Coda — Satyanarayanan et al.
DFS for mobile/disconnected clients (CMU). Disconnected op: Venus cache on client; reads/writes hit cache offline; reintegration replays writes on reconnect. Version vectors detect conflicts; flagged to user. Hoarding: pre-fetch predicted-needed files before disconnect.
NFS — Sun 1985
First widely-deployed DFS. Stateless server (each RPC self-contained with file handle + offset) ⇒ crash recovery = client retry. Close-to-open consistency: flush on close, check freshness on open. Not linearizable. Lesson: statelessness and simplicity beat strong consistency for adoption.
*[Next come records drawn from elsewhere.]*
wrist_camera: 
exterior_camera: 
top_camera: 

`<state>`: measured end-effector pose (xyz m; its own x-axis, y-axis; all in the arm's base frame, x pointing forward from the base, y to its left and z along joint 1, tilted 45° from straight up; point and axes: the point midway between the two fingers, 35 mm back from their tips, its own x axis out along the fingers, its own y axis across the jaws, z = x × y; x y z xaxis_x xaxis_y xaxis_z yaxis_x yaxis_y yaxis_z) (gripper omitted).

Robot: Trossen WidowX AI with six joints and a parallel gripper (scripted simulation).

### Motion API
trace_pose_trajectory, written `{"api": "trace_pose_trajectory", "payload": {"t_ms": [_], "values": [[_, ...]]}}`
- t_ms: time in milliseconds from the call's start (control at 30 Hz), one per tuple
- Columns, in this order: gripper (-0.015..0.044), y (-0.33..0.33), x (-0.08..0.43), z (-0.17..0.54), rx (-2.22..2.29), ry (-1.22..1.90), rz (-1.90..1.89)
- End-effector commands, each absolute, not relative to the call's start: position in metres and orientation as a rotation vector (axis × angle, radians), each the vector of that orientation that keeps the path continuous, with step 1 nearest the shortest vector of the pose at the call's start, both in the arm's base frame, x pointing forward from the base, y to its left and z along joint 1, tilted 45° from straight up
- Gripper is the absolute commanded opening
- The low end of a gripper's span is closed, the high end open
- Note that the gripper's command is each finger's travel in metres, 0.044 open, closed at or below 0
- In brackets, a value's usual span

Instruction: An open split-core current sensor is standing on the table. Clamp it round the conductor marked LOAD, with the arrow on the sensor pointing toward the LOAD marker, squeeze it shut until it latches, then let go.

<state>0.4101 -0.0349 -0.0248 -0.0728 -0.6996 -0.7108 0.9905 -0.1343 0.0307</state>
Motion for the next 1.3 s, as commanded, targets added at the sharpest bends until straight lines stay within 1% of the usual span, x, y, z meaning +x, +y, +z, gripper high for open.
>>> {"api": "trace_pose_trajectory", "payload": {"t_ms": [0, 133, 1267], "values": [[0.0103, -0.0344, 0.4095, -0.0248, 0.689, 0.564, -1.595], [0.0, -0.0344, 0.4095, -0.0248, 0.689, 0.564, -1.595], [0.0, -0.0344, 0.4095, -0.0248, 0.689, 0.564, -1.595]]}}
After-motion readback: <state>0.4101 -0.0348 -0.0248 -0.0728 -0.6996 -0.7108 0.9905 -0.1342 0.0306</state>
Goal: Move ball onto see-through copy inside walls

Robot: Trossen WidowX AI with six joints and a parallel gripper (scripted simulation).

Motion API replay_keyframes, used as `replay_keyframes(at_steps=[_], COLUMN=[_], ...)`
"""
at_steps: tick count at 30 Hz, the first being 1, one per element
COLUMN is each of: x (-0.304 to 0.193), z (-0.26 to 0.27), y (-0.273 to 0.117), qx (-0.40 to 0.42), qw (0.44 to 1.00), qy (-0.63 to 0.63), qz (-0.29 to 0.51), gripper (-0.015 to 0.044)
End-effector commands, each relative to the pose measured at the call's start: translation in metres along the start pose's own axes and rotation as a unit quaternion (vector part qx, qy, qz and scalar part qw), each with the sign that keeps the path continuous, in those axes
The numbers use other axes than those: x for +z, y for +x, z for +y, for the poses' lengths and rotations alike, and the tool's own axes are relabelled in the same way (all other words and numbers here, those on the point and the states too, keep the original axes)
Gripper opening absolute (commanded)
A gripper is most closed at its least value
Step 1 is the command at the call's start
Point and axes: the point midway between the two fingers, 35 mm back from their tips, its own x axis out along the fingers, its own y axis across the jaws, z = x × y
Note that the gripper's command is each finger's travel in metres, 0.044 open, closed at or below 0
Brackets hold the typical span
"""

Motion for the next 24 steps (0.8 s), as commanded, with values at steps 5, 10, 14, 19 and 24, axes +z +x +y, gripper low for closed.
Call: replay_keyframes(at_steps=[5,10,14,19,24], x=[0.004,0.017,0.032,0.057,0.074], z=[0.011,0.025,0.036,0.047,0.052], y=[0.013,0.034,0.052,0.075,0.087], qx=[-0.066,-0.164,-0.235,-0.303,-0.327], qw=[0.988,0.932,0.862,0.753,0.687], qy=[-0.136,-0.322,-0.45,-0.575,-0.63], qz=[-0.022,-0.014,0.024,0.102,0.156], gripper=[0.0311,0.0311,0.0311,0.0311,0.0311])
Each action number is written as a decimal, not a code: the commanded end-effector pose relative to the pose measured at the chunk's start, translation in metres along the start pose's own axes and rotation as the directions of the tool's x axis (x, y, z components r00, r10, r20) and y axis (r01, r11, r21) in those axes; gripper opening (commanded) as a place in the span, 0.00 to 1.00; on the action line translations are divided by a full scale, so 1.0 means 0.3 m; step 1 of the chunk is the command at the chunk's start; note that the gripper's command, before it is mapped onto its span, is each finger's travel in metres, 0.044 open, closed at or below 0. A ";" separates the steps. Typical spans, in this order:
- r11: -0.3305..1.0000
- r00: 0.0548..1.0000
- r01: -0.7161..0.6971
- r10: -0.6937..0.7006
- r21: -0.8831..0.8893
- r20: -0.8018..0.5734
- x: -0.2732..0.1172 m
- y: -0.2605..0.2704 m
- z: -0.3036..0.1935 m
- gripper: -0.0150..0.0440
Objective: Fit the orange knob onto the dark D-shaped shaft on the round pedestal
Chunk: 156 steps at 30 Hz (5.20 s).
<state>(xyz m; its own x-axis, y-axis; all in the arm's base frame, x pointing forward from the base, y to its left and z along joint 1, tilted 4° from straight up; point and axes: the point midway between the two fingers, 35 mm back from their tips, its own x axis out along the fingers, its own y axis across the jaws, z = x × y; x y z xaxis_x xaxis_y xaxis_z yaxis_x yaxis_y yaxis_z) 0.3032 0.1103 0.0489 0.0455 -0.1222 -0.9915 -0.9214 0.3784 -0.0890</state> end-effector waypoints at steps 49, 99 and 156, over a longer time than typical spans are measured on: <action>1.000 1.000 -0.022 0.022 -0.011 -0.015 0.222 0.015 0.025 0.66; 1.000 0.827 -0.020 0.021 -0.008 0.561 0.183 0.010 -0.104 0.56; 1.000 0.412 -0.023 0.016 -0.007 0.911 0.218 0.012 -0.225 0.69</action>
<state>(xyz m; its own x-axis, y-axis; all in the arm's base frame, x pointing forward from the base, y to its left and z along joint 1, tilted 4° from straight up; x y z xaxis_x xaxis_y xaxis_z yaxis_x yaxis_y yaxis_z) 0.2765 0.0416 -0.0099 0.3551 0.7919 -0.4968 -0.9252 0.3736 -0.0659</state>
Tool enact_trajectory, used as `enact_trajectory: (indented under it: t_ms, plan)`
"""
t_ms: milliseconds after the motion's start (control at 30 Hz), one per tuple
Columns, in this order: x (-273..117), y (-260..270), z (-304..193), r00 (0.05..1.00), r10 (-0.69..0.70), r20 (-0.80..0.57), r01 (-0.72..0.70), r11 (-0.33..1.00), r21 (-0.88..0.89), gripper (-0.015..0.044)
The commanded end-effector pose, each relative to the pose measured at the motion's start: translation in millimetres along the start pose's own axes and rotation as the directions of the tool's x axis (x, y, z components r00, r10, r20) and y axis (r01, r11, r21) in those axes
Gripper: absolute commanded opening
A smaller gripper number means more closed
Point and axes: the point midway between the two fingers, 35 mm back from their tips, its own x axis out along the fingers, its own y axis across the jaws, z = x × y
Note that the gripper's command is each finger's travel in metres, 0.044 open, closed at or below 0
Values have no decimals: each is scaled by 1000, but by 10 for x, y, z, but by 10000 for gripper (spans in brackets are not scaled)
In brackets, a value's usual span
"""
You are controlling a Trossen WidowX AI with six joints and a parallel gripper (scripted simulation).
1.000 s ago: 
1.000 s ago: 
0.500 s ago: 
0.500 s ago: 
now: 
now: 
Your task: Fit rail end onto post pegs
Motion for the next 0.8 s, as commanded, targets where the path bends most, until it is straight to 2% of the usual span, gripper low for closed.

MapReduce — Dean & Ghemawat 2004
Parallel batch processing model: map(k,v)→[(k',v')] then reduce(k',[v'])→[v'']. Framework handles partitioning, scheduling, re-execution. Straggler mitigation via backup tasks. Fault tolerance: re-run map on worker failure (local disk output); reduce output goes to GFS.
GFS — Ghemawat et al. 2003
Distributed FS for large sequential reads and append-mostly workloads. Single Master (metadata only; in-memory, WAL) + Chunkservers (64 MB chunks, 3× replicated). Client contacts master once for chunk locations, then writes directly to chunkservers (master off data path). Consistency: relaxed — concurrent appends may produce duplicates/padding; apps must be tolerant.
Bigtable — Chang et al. 2006
Sparse, distributed, persistent sorted map: (row, column family:qualifier, timestamp) → bytes. Rows lexicographically sorted; row ranges = tablets assigned to Tablet Servers by Master. Chubby (Paxos lock service) for master election and root tablet location. Write path: Memtable (in-RAM) + WAL → compacted to SSTable files on GFS.
Spanner — Corbett et al. 2012
Google's globally-distributed, strongly consistent relational DB. TrueTime: TT.now() returns interval [earliest, latest] bounding true wall-clock time (GPS + atomic clocks per datacenter, drift-bounded). External consistency: T1 commits before T2 starts ⇒ ts(T1) < ts(T2). Enforced by commit-wait: delay commit until TT.after(commit_ts). Enables lock-free read-only transactions and globally consistent snapshots. Paxos groups per shard; 2PC across shards.